YOUR OBJECTIVE: Nothing in the data is to be left out; copy it exactly.

[Dataset records]

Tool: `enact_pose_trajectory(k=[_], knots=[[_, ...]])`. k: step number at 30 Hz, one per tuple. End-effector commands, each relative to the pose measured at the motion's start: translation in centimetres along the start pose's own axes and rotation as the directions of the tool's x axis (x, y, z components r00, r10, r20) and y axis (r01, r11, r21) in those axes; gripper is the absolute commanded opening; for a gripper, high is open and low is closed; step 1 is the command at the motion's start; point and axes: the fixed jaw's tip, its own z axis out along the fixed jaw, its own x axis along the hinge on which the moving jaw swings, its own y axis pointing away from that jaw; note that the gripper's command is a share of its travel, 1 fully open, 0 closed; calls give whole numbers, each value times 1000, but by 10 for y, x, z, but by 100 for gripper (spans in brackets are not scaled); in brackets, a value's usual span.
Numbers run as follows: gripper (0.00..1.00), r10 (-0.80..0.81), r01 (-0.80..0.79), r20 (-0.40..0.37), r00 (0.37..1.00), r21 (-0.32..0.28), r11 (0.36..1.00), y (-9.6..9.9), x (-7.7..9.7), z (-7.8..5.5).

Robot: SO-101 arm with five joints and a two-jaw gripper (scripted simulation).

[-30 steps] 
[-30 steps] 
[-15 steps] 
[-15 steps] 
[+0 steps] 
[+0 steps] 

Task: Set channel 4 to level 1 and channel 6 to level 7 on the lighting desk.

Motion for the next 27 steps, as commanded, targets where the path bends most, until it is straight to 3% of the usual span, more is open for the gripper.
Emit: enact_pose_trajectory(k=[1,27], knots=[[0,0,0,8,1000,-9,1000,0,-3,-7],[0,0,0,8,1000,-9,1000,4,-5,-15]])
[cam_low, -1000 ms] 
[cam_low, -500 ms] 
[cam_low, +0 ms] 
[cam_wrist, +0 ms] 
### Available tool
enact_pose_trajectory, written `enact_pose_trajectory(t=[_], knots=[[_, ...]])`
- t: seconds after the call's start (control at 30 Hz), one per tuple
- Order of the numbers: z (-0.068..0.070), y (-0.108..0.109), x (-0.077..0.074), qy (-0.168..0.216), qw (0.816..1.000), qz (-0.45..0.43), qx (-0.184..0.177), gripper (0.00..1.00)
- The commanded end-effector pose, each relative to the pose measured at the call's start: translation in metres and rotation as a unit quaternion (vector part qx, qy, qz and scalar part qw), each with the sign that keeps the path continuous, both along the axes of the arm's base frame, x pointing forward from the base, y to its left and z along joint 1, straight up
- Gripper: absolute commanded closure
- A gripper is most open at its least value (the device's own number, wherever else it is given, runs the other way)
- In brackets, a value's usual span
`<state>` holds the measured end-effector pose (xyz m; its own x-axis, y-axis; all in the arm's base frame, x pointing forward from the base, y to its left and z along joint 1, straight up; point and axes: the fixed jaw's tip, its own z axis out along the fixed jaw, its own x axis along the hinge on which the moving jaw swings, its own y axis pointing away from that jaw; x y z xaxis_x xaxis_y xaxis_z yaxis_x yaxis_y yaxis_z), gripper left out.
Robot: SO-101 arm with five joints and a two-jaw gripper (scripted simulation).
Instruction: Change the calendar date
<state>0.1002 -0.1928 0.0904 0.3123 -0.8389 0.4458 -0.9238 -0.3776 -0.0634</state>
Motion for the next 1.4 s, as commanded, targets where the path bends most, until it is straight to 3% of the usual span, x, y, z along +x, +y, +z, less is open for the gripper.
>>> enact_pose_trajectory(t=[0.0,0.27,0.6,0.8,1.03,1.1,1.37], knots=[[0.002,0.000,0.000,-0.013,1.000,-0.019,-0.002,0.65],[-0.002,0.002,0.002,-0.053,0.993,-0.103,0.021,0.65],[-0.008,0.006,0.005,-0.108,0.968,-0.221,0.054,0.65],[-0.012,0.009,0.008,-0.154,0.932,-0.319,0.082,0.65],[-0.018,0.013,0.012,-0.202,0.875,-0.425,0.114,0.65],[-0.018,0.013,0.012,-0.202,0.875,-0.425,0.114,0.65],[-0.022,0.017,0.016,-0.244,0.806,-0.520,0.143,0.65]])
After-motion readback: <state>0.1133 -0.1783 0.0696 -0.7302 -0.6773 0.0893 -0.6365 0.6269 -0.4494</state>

RESULT FOR THIS TASK:
Tool: `enact_pose_trajectory(k=[_], knots=[[_, ...]])`. k: step number at 30 Hz, one per tuple. End-effector commands, each relative to the pose measured at the motion's start: translation in centimetres along the start pose's own axes and rotation as the directions of the tool's x axis (x, y, z components r00, r10, r20) and y axis (r01, r11, r21) in those axes; gripper is the absolute commanded opening; for a gripper, high is open and low is closed; step 1 is the command at the motion's start; point and axes: the fixed jaw's tip, its own z axis out along the fixed jaw, its own x axis along the hinge on which the moving jaw swings, its own y axis pointing away from that jaw; note that the gripper's command is a share of its travel, 1 fully open, 0 closed; calls give whole numbers, each value times 1000, but by 10 for y, x, z, but by 100 for gripper (spans in brackets are not scaled); in brackets, a value's usual span.
Numbers run as follows: gripper (0.00..1.00), r10 (-0.80..0.81), r01 (-0.80..0.79), r20 (-0.40..0.37), r00 (0.37..1.00), r21 (-0.32..0.28), r11 (0.36..1.00), y (-9.6..9.9), x (-7.7..9.7), z (-7.8..5.5).

Robot: SO-101 arm with five joints and a two-jaw gripper (scripted simulation).

[-30 steps] 
[-30 steps] 
[-15 steps] 
[-15 steps] 
[+0 steps] 
[+0 steps] 

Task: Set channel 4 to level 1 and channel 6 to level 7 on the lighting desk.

Motion for the next 27 steps, as commanded, targets where the path bends most, until it is straight to 3% of the usual span, more is open for the gripper.
Emit: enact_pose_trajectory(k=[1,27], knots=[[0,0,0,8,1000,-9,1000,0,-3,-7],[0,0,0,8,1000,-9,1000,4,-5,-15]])
[cam_low, -1000 ms] 
[cam_low, -500 ms] 
[cam_low, +0 ms] 
[cam_wrist, +0 ms] 
### Available tool
enact_pose_trajectory, written `enact_pose_trajectory(t=[_], knots=[[_, ...]])`
- t: seconds after the call's start (control at 30 Hz), one per tuple
- Order of the numbers: z (-0.068..0.070), y (-0.108..0.109), x (-0.077..0.074), qy (-0.168..0.216), qw (0.816..1.000), qz (-0.45..0.43), qx (-0.184..0.177), gripper (0.00..1.00)
- The commanded end-effector pose, each relative to the pose measured at the call's start: translation in metres and rotation as a unit quaternion (vector part qx, qy, qz and scalar part qw), each with the sign that keeps the path continuous, both along the axes of the arm's base frame, x pointing forward from the base, y to its left and z along joint 1, straight up
- Gripper: absolute commanded closure
- A gripper is most open at its least value (the device's own number, wherever else it is given, runs the other way)
- In brackets, a value's usual span
`<state>` holds the measured end-effector pose (xyz m; its own x-axis, y-axis; all in the arm's base frame, x pointing forward from the base, y to its left and z along joint 1, straight up; point and axes: the fixed jaw's tip, its own z axis out along the fixed jaw, its own x axis along the hinge on which the moving jaw swings, its own y axis pointing away from that jaw; x y z xaxis_x xaxis_y xaxis_z yaxis_x yaxis_y yaxis_z), gripper left out.
Robot: SO-101 arm with five joints and a two-jaw gripper (scripted simulation).
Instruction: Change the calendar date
<state>0.1002 -0.1928 0.0904 0.3123 -0.8389 0.4458 -0.9238 -0.3776 -0.0634</state>
Motion for the next 1.4 s, as commanded, targets where the path bends most, until it is straight to 3% of the usual span, x, y, z along +x, +y, +z, less is open for the gripper.
>>> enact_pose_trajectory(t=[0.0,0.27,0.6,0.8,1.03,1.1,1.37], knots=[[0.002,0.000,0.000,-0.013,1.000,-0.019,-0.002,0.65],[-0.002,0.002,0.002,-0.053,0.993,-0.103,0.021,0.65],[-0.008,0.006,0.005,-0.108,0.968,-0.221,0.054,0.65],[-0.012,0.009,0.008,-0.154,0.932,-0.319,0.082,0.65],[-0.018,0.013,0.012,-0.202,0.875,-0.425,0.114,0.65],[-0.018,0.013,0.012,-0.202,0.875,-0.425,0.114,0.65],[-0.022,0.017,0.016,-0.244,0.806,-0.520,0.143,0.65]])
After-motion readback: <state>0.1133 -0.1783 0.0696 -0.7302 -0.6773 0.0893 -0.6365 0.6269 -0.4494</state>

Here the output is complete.